I have an existing Kotlin Android and Swift iOS projects.
I would like to gradually migrate these projects to Kotlin Multiplatform.
In order to do that, I moved some of the internal logic of the Android project into a common source set.
Now, I would like the Swift project to start using this logic but the problem is that the visibility of all this logic is internal
ant therefore it doesn’t get packaged inside the iOS framework produced by the KMM project and can’t be used in Swift.
If I make it public, it is available to Swift but also becomes part of the Android API and I don’t want that.
What would be your recommended way to share internal logic between Android and existing Swift code?
Can you clarify more why you don’t want the logic to be accessible from your android project but still want it to be common?
If you want something to only be accessible in iOS i think you should put it in the iOS module.

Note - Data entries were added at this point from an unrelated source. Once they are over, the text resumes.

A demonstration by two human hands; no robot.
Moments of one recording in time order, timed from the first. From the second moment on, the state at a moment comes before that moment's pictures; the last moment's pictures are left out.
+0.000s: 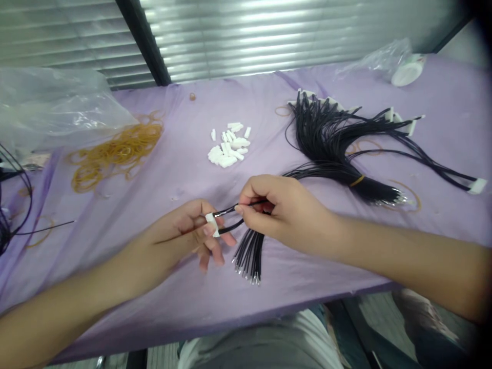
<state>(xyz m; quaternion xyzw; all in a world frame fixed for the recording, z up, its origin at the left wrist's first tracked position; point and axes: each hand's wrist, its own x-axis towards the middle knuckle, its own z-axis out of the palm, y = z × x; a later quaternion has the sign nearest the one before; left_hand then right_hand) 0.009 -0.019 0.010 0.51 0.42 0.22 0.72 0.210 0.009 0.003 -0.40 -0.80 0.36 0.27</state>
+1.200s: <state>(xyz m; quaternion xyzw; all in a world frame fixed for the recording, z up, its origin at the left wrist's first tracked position) 0.009 -0.021 0.013 0.50 0.44 0.21 0.71 0.211 0.010 0.002 -0.36 -0.81 0.35 0.28</state>
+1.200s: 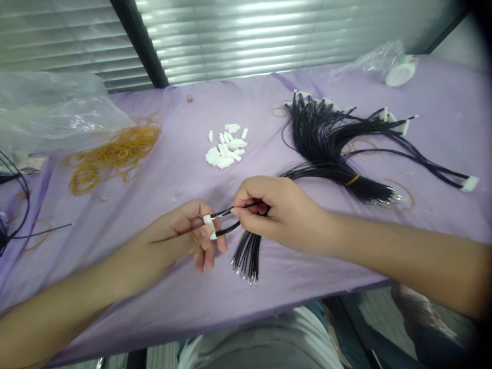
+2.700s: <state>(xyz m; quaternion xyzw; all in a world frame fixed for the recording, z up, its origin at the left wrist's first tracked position) 0.005 -0.013 0.013 0.51 0.42 0.18 0.73 0.202 0.006 -0.006 -0.40 -0.80 0.36 0.27</state>
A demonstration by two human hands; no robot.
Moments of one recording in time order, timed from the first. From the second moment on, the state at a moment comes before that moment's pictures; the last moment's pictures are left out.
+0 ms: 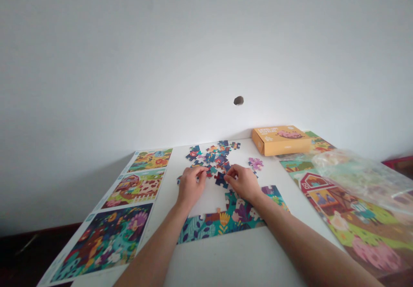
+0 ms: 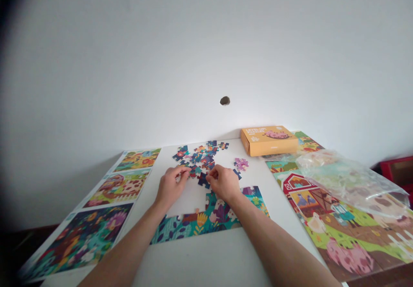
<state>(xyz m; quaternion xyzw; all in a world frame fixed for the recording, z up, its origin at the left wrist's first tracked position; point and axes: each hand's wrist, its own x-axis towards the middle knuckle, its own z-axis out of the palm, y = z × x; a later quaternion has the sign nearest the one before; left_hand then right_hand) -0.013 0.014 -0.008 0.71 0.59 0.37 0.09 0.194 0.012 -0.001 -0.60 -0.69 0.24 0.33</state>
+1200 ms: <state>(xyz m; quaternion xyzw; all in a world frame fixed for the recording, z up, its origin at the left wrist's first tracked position) -0.009 0.015 -0.015 0.73 0.64 0.25 0.04 0.194 0.019 -0.007 -0.53 -0.75 0.16 0.37</state>
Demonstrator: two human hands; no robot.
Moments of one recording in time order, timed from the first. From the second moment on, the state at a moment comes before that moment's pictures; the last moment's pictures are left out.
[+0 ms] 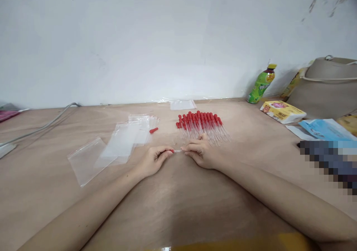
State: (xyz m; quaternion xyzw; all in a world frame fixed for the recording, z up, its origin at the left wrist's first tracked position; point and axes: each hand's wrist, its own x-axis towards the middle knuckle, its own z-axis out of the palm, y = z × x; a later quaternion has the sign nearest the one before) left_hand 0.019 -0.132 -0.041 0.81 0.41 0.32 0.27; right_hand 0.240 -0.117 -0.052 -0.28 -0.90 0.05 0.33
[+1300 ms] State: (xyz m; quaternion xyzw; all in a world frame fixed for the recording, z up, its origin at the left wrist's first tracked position) left_hand 0.019 -0.136 -0.045 0.89 0.31 0.30 0.13; right_hand 0.223 -0.130 -0.042 -0.33 -0.90 0.13 0.23
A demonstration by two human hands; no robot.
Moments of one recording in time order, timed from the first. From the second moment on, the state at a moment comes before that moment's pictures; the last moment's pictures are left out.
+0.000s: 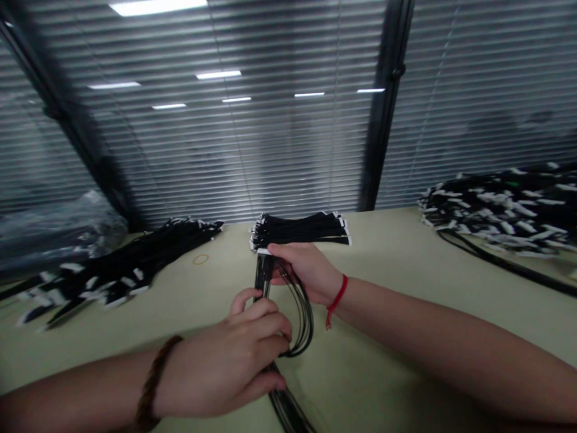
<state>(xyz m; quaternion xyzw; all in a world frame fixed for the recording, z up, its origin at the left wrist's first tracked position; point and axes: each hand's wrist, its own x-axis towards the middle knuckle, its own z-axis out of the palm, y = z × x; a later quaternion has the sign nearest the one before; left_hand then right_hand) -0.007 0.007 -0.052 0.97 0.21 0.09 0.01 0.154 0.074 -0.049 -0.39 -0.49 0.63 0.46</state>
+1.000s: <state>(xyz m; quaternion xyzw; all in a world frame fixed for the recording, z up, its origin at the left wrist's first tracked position) -0.009 0.007 -0.031 0.76 0.29 0.15 0.56 0.157 0.084 -0.056 -0.41 -0.60 0.44 0.53</state>
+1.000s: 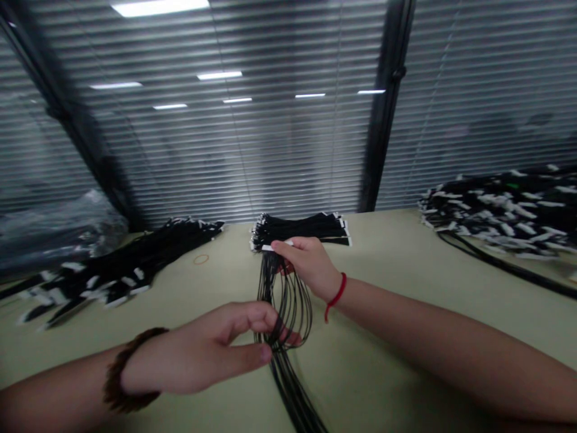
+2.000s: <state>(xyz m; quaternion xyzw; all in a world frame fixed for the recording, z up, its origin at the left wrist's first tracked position) -0.023 -0.022 0.002 0.87 0.41 0.03 0.28 0.167 0.088 -0.057 -0.40 -0.74 0.32 0.44</state>
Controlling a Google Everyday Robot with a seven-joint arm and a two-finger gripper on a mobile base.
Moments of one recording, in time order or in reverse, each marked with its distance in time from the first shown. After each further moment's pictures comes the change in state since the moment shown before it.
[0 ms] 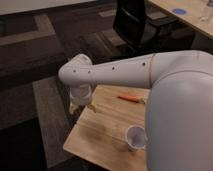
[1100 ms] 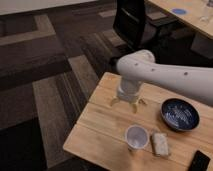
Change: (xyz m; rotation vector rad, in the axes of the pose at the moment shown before) arm 0.020 -0.210 -0.043 -0.072 -0.046 0.400
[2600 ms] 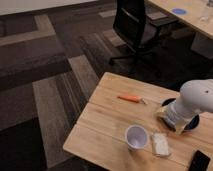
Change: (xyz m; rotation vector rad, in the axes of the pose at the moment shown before) arm 0.009 -0.186 0.009 -0.050 -0.082 0.428
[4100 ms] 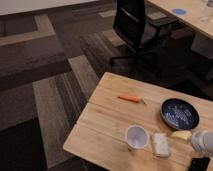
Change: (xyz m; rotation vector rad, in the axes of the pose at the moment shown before) arm -0.007 -0.125 0.062 -0.225 -0.057 -0.050
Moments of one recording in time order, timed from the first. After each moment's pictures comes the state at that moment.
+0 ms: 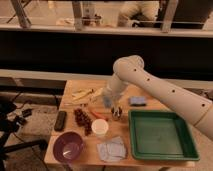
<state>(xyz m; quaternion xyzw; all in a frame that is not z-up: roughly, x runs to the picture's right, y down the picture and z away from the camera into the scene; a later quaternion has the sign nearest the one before) -0.001 0.070 0.708 -0.15 -0.35 -0.52 0.76</state>
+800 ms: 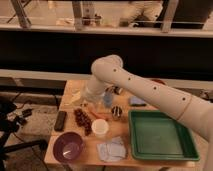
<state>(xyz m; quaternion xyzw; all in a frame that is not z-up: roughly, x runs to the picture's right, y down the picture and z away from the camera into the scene) -0.123 0.084 0.665 -0.09 -0.42 -0.61 0.67</state>
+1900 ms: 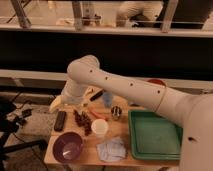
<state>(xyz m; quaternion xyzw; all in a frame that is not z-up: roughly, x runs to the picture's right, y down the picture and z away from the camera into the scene) -0.191 0.097 0.659 -0.08 -0.44 -0.65 0.61</state>
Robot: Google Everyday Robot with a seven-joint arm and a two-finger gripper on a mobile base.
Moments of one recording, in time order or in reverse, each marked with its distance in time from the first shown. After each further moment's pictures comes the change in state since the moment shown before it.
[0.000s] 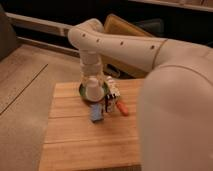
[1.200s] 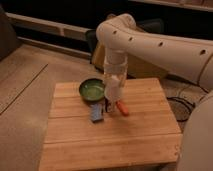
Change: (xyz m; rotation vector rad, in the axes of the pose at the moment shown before) arm 0.004 -0.075 -0.023 -0.041 -0.076 0.209
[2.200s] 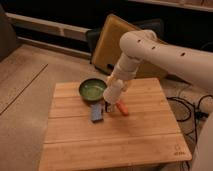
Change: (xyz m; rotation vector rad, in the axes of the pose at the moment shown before) arm -0.004 -0.015 0.045 -0.202 0.059 0.088
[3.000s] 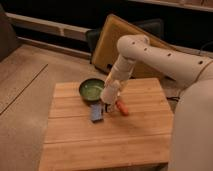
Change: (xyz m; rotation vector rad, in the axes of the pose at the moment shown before) arm -0.023 0.013 0.049 -0.021 0.075 -0.056
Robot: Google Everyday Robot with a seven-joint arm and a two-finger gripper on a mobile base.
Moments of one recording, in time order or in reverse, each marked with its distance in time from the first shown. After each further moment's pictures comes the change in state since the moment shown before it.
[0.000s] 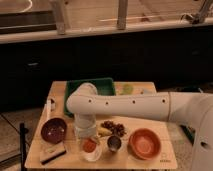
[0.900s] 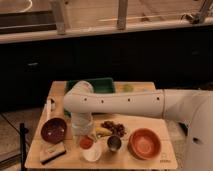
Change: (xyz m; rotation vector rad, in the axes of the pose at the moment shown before) arm 0.013 -0.008 -0.004 -0.008 0.038 0.009
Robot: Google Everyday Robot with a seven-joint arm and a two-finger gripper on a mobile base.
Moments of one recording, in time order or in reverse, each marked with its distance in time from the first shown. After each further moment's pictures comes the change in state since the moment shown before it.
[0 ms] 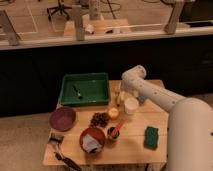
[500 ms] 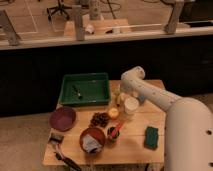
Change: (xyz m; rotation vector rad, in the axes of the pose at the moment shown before) arm -0.009 -0.001 0.011 -0.014 -0.032 -0.049
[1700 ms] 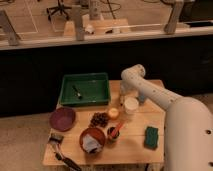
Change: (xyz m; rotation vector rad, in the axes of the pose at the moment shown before) arm 0.002 -0.004 -0.013 0.039 -0.040 0.042
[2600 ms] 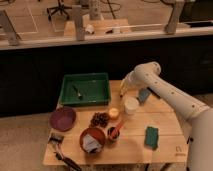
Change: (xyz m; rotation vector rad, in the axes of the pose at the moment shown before) arm 0.032 -0.006 -0.084 0.274 0.142 0.252
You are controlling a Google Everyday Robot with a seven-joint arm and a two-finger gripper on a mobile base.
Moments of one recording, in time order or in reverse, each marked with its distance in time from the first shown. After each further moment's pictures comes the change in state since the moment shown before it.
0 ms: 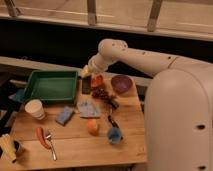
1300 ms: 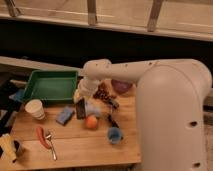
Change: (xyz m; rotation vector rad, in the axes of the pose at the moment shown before) arm 0.129 0.030 0.044 0.014 0.212 -0.012
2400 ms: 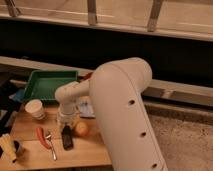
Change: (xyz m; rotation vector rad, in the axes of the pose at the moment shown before) arm 0.127 0.074 0.160 0.113 0.377 -0.065
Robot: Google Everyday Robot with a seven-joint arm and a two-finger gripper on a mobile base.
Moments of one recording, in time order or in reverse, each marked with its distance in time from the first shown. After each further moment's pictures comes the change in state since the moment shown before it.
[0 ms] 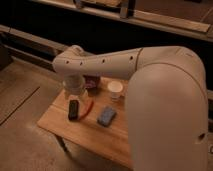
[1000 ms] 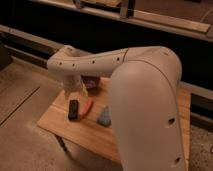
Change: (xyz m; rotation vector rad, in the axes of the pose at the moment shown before) arm -0.036 0.027 0.020 0.056 -0.069 -0.393
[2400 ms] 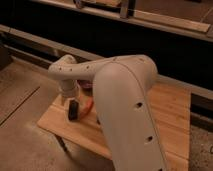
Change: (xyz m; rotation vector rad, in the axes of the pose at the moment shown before) arm 0.012 0.025 0.077 -0.013 0.152 0.037
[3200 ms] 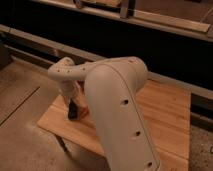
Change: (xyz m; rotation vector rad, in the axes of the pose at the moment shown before) arm -0.011 0.003 0.011 0.024 -0.007 0.017
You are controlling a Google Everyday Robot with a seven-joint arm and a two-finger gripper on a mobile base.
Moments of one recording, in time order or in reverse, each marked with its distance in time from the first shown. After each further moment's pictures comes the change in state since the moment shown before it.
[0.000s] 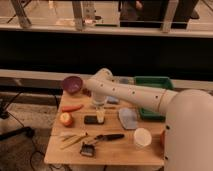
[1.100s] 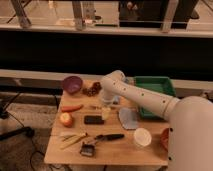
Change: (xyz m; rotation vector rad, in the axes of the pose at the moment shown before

Or if your common code depends on uncommon structures you might use expect
declarations
Additionally you might take advantage of @OptionalExpectation
if your expect
declarations only applicable in iOS
To clarify, I do want it to be accessible to the Android as internal. This is a library project and therefore anything public becomes a part of the API and I don’t want that.
If you want it to be internal
in android and public
in iOS you might make the declaration in the common module internal
and have a public
delegate in iOS
or vice versa.
If you want it to be internal
in both but still accessible you might instead rely on the package naming convention (for example com.example.internal
). Normally, people won’t use library code that is in a private package.
Additionally, you might add an OptIn
requirement on the internal components so nobody use it even by mistake
I do want them to be internal
in Android and public
in iOS.
The firs solution you propose is probably the proper one but it means duplicating the APIs of hundreds of classes and then maintaining these duplicates. It will make the transition much harder and longer and maybe even not worth it .
The OptIn
option sounds like a viable solution but it’s still a workaround rather than a real solution.
Thanks a lot @LSafer for your help !
I’m not completely sure as I’ve never really used it in a library project, but I think @PublishedApi
is worth a try — it would make your internal members effectively public so I’d expect iOS Swift code to be able to access them, but when imported in a Kotlin project it should behave as if the members were internal, thus invisible. If you want to make sure the members cannot be used by another JVM-targeting language (e.g., Java, Scala), you might want to try the @JvmSynthetic
annotation as well.
Alternatively, you might well choose to take the common logic out of the project into a separate, “business-logic” Gradle project, make members public, and depend on the “business-logic” project in Android using implementation
(and not api
), and in iOS the same way as you’re currently depending on the project of the common source set.